# Distributed Systems Project

Vuosi | Lukukausi | Päivämäärä | Periodi | Kieli | Vastuuhenkilö |
---|---|---|---|---|---|

2014 | kevät | 14.01-20.02. | 3-3 | Englanti | Jussi Kangasharju |

## Luennot

Aika | Huone | Luennoija | Päivämäärä |
---|---|---|---|

Ti 10-12 | D122 | Jussi Kangasharju | 14.01.2014-20.02.2014 |

To 10-12 | D122 | Jussi Kangasharju | 14.01.2014-20.02.2014 |

Ensimmäinen kokoontuminen on tiistaina 14.1. klo 10 salissa D122 ja myöhemmistä kokoontumisista sovitaan ensimmäisellä kerralla.

The first meeting is on Tue 14th of January at 10 in room D122 and the rest of the meetings are agreed then.

## Yleistä

The introductory slides describe the basics of the course, schedule, and grading.

We use Twitter as the main means of distributing announcements under the hashtag #tktl_dsp. Longer announcements will be also posted separately on this page.

#### Schedule

- 14.1. Start of first and second assignments (individual)
- 16.1., 21.1., and 23.1. Q&A for first two assignments
**28.1. DEADLINE**for first assignment- 28.1. Start of third assignment (groups allowed but not mandatory)
**4.2. NEW DEADLINE**for second assignment**13.2. Review of answers to second assignment**- 30.1., 4.2., 6.2., 11.2., 13.2., 18.2., and 20.2. Q&A for third assignment
**7.3. DEADLINE**for third assignment

## Kurssin suorittaminen

The course has 3 assignments and you have to pass all of them to pass the course. Each assignment is graded separately and the final grade is a weighted average of the individual assignment grades. Assignments 1 and 2 have weight 1 and assignment 3 has weight 2.

#### Assignment 1

The first assignment is to implement one distributed algorithm from the following set. Your assignment number is calculated by (your student ID % 5) + 1.

#### Assignment 2

- Assignment sheet (NOTE: Assignment description has been updated on 14.1. to reflect the new example code.)
- Small example program that you can run and use as base for your answer

You can check the status of the Hadoop installation via the following two links. They only work from computers within the department's network. University VPN is NOT sufficient.

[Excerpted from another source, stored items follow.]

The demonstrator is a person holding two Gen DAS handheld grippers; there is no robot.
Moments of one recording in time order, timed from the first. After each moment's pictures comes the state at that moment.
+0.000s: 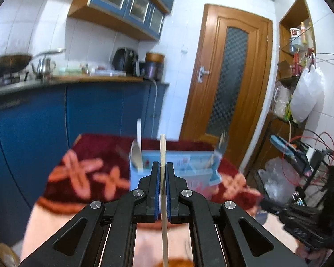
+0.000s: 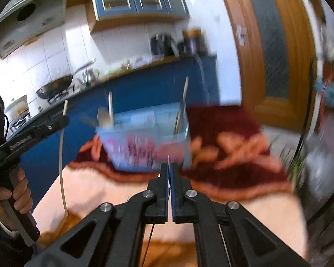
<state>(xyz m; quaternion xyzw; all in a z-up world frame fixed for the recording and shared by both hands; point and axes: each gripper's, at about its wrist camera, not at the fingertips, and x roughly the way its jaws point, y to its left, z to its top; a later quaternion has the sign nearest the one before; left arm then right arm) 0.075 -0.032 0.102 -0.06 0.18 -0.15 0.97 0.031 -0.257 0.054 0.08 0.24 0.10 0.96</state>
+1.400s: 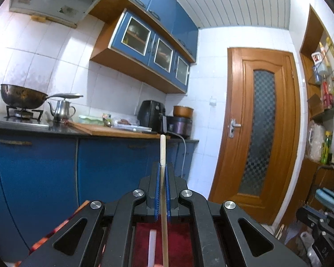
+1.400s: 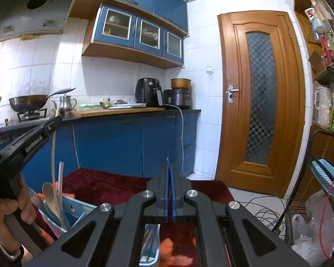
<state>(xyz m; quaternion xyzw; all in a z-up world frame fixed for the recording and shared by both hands) 0.196 -0.053 0.118 -0.08 0.01 -0.04 1.00 0.152 -0.245 0.098 -0.01 0.10 0.02 0.99</state>
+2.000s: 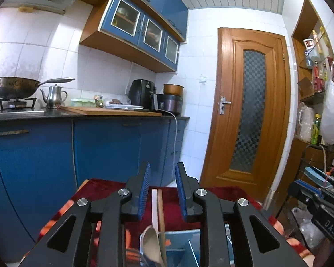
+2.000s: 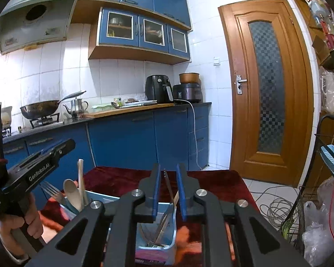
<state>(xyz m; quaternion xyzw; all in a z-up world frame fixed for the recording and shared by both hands) 0.169 -0.044 0.112 -0.06 0.08 -0.08 0.99 0.126 -0.250 0.099 0.03 0.11 0.06 0.99</state>
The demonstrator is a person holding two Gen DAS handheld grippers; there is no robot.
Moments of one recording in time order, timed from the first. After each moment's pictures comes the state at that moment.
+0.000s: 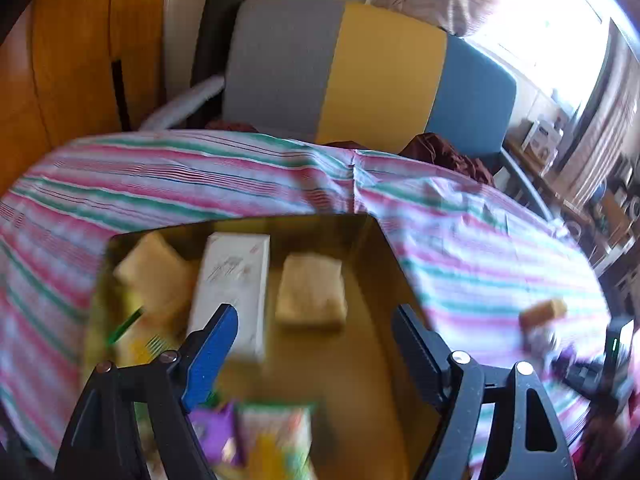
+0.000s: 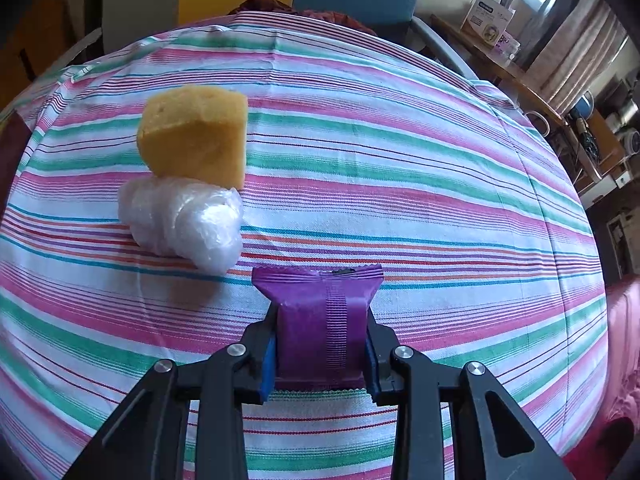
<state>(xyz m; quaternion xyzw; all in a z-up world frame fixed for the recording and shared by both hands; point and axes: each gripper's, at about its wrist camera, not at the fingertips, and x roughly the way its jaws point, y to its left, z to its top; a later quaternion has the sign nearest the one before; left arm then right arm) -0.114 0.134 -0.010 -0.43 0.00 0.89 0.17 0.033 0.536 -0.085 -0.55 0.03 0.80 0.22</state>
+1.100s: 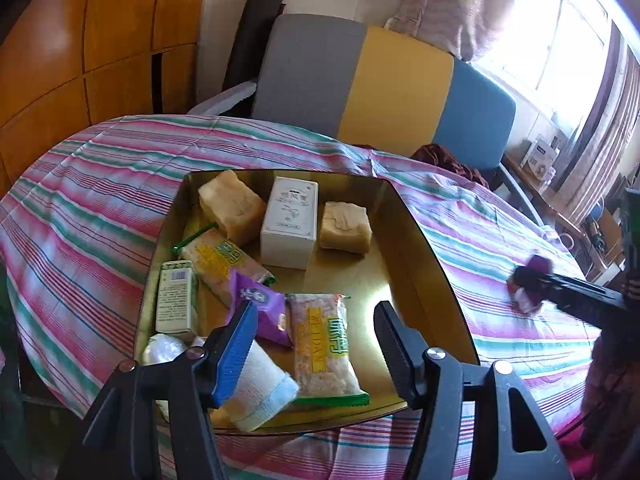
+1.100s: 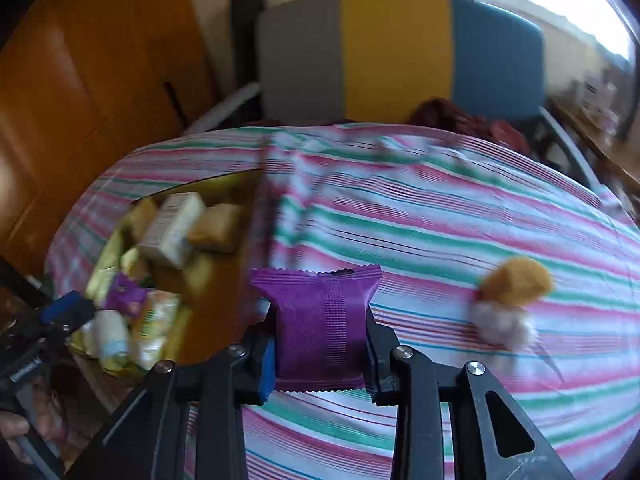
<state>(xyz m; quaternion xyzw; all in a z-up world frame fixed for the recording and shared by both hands) -0.029 0.063 -0.005 -0.41 -0.04 0.90 0.16 -0.018 0.310 0.016 -0.43 0.06 0.90 -0.03</state>
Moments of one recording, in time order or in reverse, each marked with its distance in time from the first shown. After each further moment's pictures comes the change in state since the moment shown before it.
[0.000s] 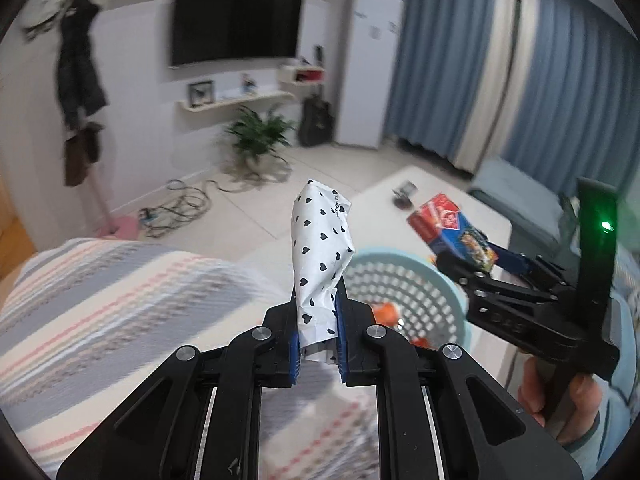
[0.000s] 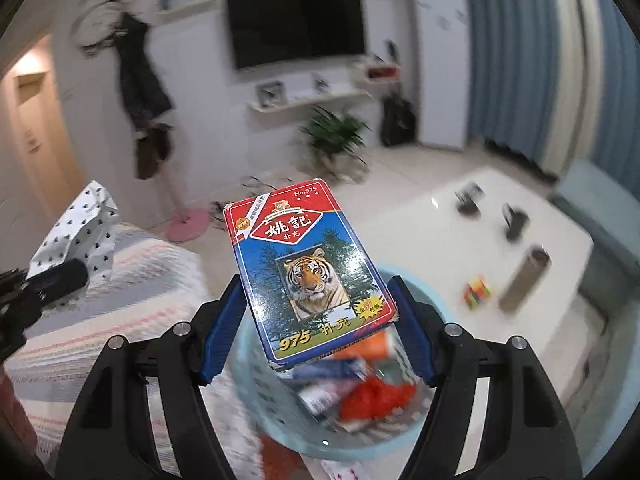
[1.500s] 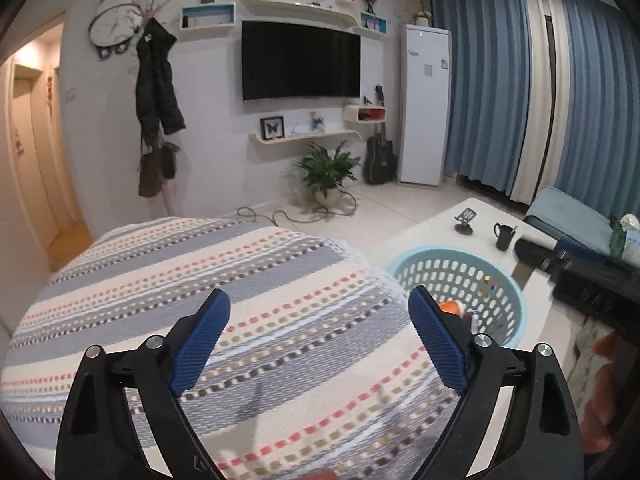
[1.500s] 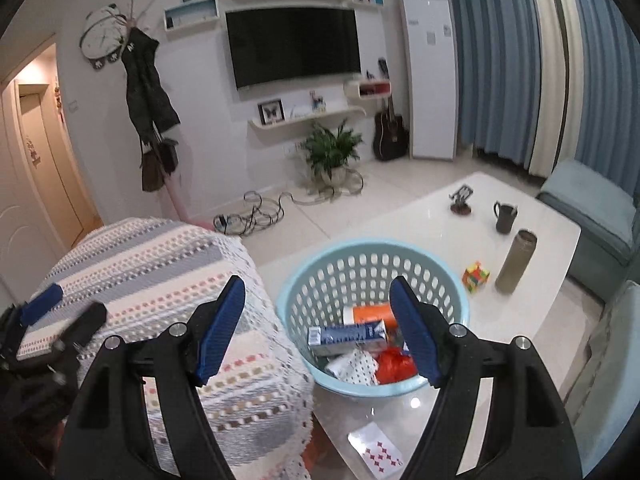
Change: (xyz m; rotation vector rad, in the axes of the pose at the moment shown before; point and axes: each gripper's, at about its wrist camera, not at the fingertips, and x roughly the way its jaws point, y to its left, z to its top) left arm -0.075 0.036 -0.083 -0.048 -0.199 0.277; right arm -0.071 0.072 -0.054 0.004 -0.118 0.006
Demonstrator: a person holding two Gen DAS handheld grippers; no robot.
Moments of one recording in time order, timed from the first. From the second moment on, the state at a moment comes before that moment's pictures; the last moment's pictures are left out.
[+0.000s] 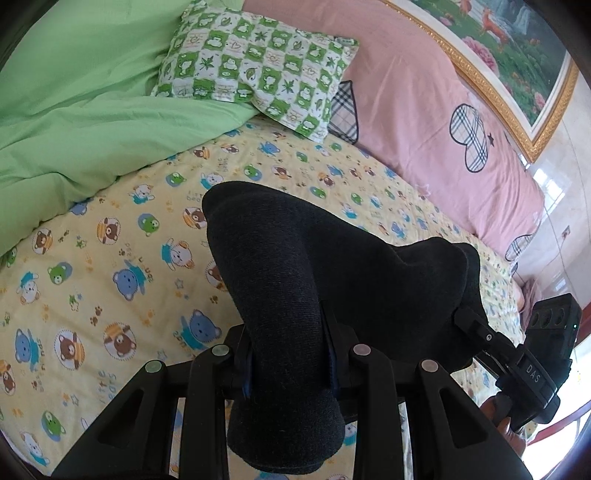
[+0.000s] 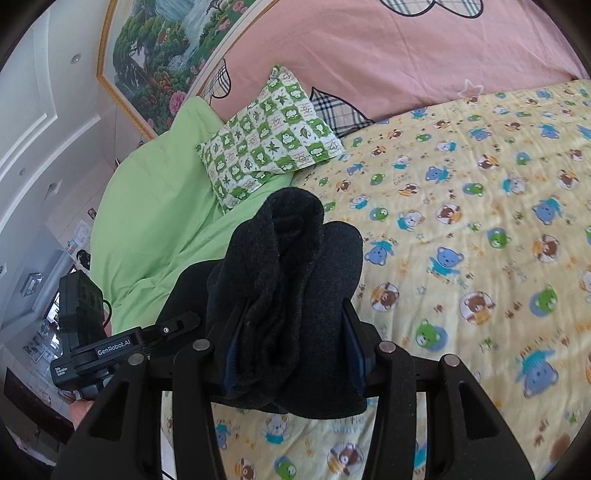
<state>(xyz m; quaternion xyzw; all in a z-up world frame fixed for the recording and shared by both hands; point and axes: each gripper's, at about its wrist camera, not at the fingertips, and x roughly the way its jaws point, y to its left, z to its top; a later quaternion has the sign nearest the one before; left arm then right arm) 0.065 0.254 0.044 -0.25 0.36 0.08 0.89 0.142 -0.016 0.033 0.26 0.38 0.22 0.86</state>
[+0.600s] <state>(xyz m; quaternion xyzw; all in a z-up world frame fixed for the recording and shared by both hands) 0.082 0.271 0.023 -0.25 0.37 0.11 0.89 0.187 -0.003 0.006 0.25 0.41 0.23 0.85</state>
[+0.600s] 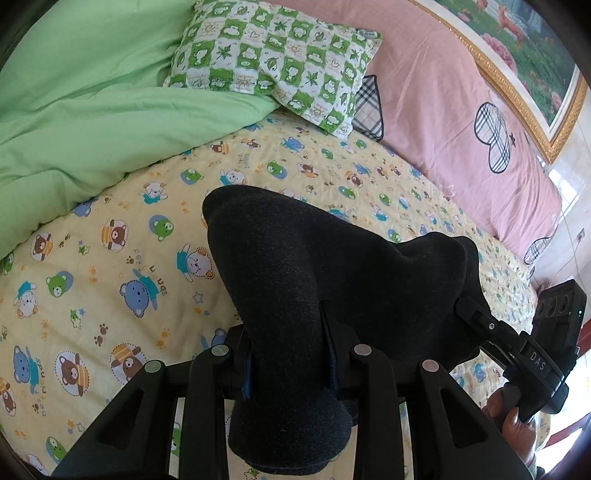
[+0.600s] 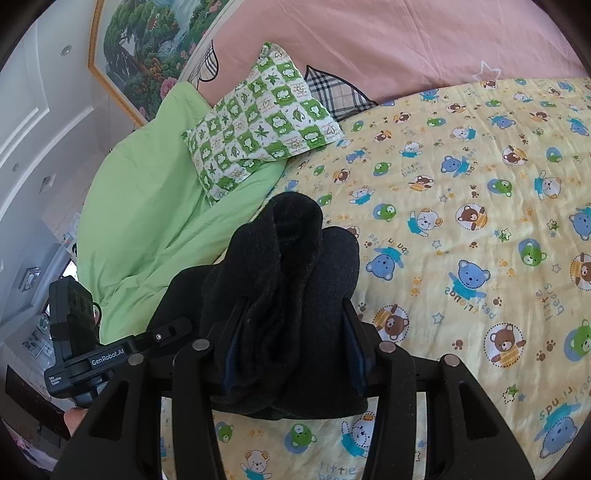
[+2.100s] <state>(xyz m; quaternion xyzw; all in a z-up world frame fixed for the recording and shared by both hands) 0.029 0.240 0.017 -0.21 0.39 0.12 0.89 0.149 0.001 0.020 0.17 0.41 0.23 0.87</state>
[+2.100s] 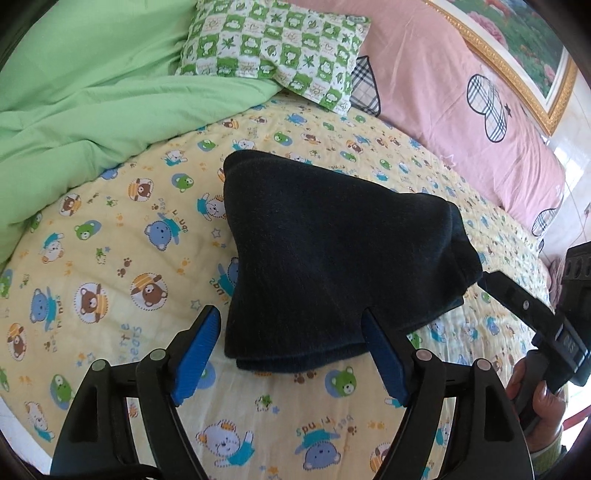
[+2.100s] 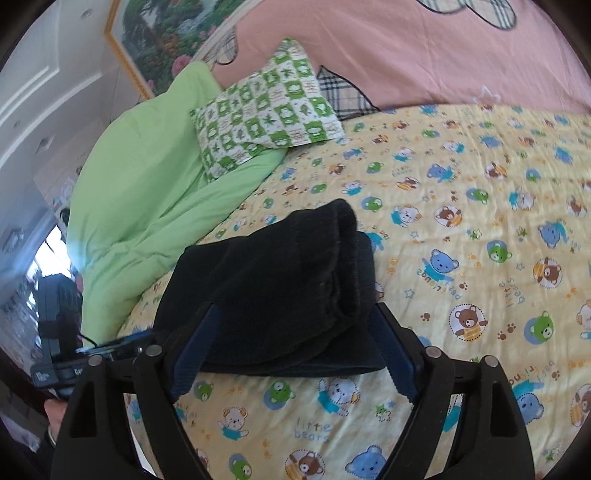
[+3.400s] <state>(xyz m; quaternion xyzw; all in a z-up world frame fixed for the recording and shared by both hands) 0.008 0.197 0.015 -0.06 0.41 0.17 0.89 0.104 0.042 0.016 0.01 0.41 0.23 0.89</state>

**Hints for Hadoop assignment**

Getting answers to question 1 (min, max, avg, variance) can be done easily as trivial modification to the example code. You can make all 4 run in a single program in a single pass, but even easier is to write 4 programs and run them separately.

For getting the median in question 2, think about what median is and what its properties are in a data set. Sorting the data set is one way of getting the answer, but it is a very bad way in this case and you should not do that since we do not have enough storage space for everyone to sort their data sets. For a larger data set, sorting would be infeasible to begin with. :-)

There are far simpler and more efficient ways to figure out the value of the median. Do not try to write a program that attempts to find it in a single pass. Instead run the program a few times (less than 5 should be easily doable, less than 10 almost a given) iterating towards the answer and modifying the program based on the results of the previous run.

For question 3, you need the median to get the correct values. If you are stuck with the median and cannot get the answer to it, then simply describe in your answer to question 3 how you would calculate them, assuming you had the median.

#### Assignment 3

There will be Q&A on all sessions until February 20th. We will later have an optional discussion session about different overlays in March, date to be announced later.